Collection entries:

──────────────────────────────

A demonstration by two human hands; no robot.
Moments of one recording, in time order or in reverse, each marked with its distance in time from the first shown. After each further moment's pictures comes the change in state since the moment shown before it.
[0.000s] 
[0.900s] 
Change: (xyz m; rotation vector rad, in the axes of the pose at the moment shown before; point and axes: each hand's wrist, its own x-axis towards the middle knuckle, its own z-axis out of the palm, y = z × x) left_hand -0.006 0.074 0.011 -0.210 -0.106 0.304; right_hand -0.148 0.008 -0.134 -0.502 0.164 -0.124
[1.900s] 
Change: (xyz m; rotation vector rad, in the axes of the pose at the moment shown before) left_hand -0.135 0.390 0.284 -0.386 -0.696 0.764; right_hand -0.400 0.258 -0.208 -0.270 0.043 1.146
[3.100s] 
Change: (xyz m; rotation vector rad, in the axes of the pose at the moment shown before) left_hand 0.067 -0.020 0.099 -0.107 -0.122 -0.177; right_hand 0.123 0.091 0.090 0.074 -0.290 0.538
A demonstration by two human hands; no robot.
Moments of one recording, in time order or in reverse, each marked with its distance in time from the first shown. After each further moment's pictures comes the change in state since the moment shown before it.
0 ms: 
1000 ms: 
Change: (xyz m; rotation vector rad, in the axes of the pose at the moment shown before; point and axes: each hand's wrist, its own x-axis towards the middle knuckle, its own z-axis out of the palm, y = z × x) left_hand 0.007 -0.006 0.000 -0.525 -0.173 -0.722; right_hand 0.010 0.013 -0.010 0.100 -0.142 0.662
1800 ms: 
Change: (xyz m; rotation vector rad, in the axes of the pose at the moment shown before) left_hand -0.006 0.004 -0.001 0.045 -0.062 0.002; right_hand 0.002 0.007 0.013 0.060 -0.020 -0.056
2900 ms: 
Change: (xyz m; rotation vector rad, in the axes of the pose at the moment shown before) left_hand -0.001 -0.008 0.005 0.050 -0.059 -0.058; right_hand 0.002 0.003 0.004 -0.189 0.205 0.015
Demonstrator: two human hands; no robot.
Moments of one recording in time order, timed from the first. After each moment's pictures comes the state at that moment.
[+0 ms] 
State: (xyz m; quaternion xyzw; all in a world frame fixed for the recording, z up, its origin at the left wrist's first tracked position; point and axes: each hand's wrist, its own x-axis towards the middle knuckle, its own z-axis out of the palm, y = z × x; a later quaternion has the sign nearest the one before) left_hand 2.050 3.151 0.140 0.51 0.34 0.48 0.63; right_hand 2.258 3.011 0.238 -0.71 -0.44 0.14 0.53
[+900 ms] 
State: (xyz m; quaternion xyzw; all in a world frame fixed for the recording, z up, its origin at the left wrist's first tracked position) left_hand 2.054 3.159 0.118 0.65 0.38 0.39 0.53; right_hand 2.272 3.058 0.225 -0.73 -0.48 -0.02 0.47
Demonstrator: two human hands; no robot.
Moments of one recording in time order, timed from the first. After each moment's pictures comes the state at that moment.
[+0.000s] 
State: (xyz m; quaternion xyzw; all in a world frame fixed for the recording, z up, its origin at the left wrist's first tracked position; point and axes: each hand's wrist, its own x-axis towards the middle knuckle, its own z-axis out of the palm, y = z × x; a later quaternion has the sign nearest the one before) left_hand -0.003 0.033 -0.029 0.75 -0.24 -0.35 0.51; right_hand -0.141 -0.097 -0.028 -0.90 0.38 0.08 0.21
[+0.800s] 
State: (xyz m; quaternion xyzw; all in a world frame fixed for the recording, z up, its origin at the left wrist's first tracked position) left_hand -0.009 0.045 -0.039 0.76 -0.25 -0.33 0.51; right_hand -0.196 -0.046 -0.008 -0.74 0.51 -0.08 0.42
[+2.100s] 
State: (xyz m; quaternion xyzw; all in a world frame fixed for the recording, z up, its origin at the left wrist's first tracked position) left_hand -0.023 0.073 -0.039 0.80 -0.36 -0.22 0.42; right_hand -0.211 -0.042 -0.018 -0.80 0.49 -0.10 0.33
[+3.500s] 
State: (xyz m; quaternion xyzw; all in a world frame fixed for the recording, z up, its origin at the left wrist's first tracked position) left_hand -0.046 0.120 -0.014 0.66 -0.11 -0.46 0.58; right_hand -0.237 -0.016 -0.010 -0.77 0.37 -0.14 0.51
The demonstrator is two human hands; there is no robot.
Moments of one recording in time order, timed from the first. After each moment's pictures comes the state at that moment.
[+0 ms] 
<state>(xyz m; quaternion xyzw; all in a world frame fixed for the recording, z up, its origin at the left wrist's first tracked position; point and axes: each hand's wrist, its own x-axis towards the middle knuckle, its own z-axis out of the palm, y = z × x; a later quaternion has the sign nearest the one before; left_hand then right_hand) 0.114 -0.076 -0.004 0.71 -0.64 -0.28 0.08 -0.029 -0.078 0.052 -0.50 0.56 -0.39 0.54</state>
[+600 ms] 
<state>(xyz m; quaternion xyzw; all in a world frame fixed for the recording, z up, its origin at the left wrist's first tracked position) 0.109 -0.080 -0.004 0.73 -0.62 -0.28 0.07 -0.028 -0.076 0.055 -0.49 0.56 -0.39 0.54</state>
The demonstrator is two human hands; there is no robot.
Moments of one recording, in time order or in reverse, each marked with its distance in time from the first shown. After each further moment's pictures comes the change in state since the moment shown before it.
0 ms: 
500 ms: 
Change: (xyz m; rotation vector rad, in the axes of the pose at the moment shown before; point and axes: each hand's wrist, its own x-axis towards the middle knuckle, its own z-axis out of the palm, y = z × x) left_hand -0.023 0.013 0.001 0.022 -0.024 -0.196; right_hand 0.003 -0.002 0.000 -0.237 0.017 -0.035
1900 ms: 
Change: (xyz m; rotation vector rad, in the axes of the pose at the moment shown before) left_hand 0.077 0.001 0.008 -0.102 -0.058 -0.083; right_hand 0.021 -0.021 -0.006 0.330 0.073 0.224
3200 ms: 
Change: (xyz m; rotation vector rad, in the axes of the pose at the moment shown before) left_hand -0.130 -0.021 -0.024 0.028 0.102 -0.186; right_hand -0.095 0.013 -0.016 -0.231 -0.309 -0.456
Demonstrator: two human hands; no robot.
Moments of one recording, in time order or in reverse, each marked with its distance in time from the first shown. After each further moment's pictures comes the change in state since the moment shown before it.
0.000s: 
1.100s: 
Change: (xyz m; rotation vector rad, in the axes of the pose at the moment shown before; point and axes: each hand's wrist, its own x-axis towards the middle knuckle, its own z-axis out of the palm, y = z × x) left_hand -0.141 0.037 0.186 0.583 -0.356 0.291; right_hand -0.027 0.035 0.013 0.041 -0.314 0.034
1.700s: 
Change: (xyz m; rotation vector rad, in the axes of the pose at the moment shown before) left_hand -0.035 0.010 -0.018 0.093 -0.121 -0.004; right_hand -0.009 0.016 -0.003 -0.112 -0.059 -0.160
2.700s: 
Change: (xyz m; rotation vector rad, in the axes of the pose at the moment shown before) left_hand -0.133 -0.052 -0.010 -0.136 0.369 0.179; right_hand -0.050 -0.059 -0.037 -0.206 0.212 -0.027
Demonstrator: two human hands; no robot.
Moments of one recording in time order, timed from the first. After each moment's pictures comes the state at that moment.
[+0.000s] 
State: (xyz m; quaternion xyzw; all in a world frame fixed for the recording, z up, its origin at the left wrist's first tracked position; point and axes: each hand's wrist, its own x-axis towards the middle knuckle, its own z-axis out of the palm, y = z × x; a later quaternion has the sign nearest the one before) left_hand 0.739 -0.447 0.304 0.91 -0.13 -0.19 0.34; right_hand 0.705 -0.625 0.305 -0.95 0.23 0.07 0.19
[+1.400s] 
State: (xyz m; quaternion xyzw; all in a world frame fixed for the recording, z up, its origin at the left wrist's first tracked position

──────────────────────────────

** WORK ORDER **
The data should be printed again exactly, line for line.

** EXERCISE RESPONSE **
A demonstration by two human hands; no robot.
Moments of one recording, in time order or in reverse, each marked with its distance in time from the first shown. After each further moment's pictures comes the change in state since the moment shown before it.
[0.000s] 
[0.900s] 
Change: (xyz m; rotation vector rad, in the axes of the pose at the moment shown before; point and axes: each hand's wrist, its own x-axis towards the middle knuckle, its own z-axis out of the palm, y = z × x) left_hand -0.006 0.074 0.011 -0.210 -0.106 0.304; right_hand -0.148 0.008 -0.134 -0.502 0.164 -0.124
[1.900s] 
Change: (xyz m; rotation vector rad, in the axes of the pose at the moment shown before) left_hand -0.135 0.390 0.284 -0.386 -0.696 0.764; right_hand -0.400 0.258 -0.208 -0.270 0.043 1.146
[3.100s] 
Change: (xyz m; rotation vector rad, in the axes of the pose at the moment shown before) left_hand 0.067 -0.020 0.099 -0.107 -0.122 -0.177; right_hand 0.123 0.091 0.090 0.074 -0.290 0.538
A demonstration by two human hands; no robot.
Moments of one recording, in time order or in reverse, each marked with its distance in time from the first shown. After each further moment's pictures comes the change in state since the moment shown before it.
0 ms: 
1000 ms: 
Change: (xyz m; rotation vector rad, in the axes of the pose at the moment shown before; point and axes: each hand's wrist, its own x-axis towards the middle knuckle, its own z-axis out of the palm, y = z × x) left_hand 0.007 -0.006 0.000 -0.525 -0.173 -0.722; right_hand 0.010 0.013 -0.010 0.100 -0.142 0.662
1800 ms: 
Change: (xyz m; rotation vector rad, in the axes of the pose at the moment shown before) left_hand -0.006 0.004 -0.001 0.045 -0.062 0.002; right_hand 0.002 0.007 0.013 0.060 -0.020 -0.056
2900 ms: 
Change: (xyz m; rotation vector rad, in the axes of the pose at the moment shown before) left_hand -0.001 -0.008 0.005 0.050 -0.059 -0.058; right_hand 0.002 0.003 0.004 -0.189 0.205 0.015
Demonstrator: two human hands; no robot.
Moments of one recording in time order, timed from the first. After each moment's pictures comes the state at that moment.
[+0 ms] 
State: (xyz m; quaternion xyzw; all in a world frame fixed for the recording, z up, its origin at the left wrist's first tracked position; point and axes: each hand's wrist, its own x-axis towards the middle knuckle, its own z-axis out of the palm, y = z × x; a later quaternion has the sign nearest the one before) left_hand 2.050 3.151 0.140 0.51 0.34 0.48 0.63; right_hand 2.258 3.011 0.238 -0.71 -0.44 0.14 0.53
[+900 ms] 
State: (xyz m; quaternion xyzw; all in a world frame fixed for the recording, z up, its origin at the left wrist's first tracked position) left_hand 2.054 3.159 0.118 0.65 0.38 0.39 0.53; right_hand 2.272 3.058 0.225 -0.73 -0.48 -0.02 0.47
Demonstrator: two human hands; no robot.
Moments of one recording in time order, timed from the first. After each moment's pictures comes the state at that moment.
[+0.000s] 
State: (xyz m; quaternion xyzw; all in a world frame fixed for the recording, z up, its origin at the left wrist's first tracked position; point and axes: each hand's wrist, its own x-axis towards the middle knuckle, its own z-axis out of the palm, y = z × x; a later quaternion has the sign nearest the one before) left_hand -0.003 0.033 -0.029 0.75 -0.24 -0.35 0.51; right_hand -0.141 -0.097 -0.028 -0.90 0.38 0.08 0.21
[+0.800s] 
State: (xyz m; quaternion xyzw; all in a world frame fixed for the recording, z up, its origin at the left wrist's first tracked position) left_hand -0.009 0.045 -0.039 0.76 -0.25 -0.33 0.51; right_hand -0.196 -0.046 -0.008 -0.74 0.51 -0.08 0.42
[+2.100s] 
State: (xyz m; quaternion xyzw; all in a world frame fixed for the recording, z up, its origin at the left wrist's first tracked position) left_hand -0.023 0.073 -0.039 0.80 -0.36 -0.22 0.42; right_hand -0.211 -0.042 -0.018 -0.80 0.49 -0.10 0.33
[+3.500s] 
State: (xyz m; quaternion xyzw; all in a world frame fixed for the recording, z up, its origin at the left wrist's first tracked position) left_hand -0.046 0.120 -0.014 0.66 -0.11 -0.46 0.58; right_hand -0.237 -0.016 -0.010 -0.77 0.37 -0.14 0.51
The demonstrator is two human hands; there is no robot.
Moments of one recording in time order, timed from the first. After each moment's pictures comes the state at that moment.
[+0 ms] 
<state>(xyz m; quaternion xyzw; all in a world frame fixed for the recording, z up, its origin at the left wrist's first tracked position; point and axes: each hand's wrist, its own x-axis towards the middle knuckle, its own z-axis out of the palm, y = z × x; a later quaternion has the sign nearest the one before; left_hand then right_hand) 0.114 -0.076 -0.004 0.71 -0.64 -0.28 0.08 -0.029 -0.078 0.052 -0.50 0.56 -0.39 0.54</state>
[+600 ms] 
<state>(xyz m; quaternion xyzw; all in a world frame fixed for the recording, z up, its origin at the left wrist's first tracked position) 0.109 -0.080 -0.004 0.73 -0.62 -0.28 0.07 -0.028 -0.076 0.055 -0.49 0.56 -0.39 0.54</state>
The demonstrator is two human hands; there is no robot.
Moments of one recording, in time order or in reverse, each marked with its distance in time from the first shown. After each further moment's pictures comes the change in state since the moment shown before it.
0 ms: 
500 ms: 
Change: (xyz m; rotation vector rad, in the axes of the pose at the moment shown before; point and axes: each hand's wrist, its own x-axis towards the middle knuckle, its own z-axis out of the palm, y = z × x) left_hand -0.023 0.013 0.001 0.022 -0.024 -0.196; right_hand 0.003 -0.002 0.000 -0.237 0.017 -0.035
1900 ms: 
Change: (xyz m; rotation vector rad, in the axes of the pose at the moment shown before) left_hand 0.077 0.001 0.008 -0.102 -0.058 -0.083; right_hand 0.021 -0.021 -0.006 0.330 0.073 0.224
3200 ms: 
Change: (xyz m; rotation vector rad, in the axes of the pose at the moment shown before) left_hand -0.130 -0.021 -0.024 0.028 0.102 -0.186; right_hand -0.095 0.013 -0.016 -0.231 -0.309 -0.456
Demonstrator: two human hands; no robot.
Moments of one recording, in time order or in reverse, each marked with its distance in time from the first shown. After each further moment's pictures comes the change in state since the moment shown before it.
0.000s: 
1.100s: 
Change: (xyz m; rotation vector rad, in the axes of the pose at the moment shown before; point and axes: each hand's wrist, its own x-axis towards the middle knuckle, its own z-axis out of the palm, y = z × x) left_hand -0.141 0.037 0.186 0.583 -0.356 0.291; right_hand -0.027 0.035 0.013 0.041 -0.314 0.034
1.700s: 
Change: (xyz m; rotation vector rad, in the axes of the pose at the moment shown before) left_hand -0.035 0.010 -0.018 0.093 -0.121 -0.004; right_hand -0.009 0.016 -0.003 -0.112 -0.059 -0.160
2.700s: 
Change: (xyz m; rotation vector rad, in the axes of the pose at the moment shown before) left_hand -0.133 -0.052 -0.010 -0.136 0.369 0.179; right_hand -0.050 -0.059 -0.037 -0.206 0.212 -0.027
Demonstrator: two human hands; no robot.
Moments of one recording in time order, timed from the first. After each moment's pictures comes the state at that moment.
[+0.000s] 
State: (xyz m; quaternion xyzw; all in a world frame fixed for the recording, z up, its origin at the left wrist's first tracked position; point and axes: each hand's wrist, its own x-axis towards the middle knuckle, its own z-axis out of the palm, y = z × x; a later quaternion has the sign nearest the one before) left_hand 0.739 -0.447 0.304 0.91 -0.13 -0.19 0.34; right_hand 0.705 -0.625 0.305 -0.95 0.23 0.07 0.19
[+1.400s] 
State: (xyz m; quaternion xyzw; all in a world frame fixed for the recording, z up, its origin at the left wrist's first tracked position

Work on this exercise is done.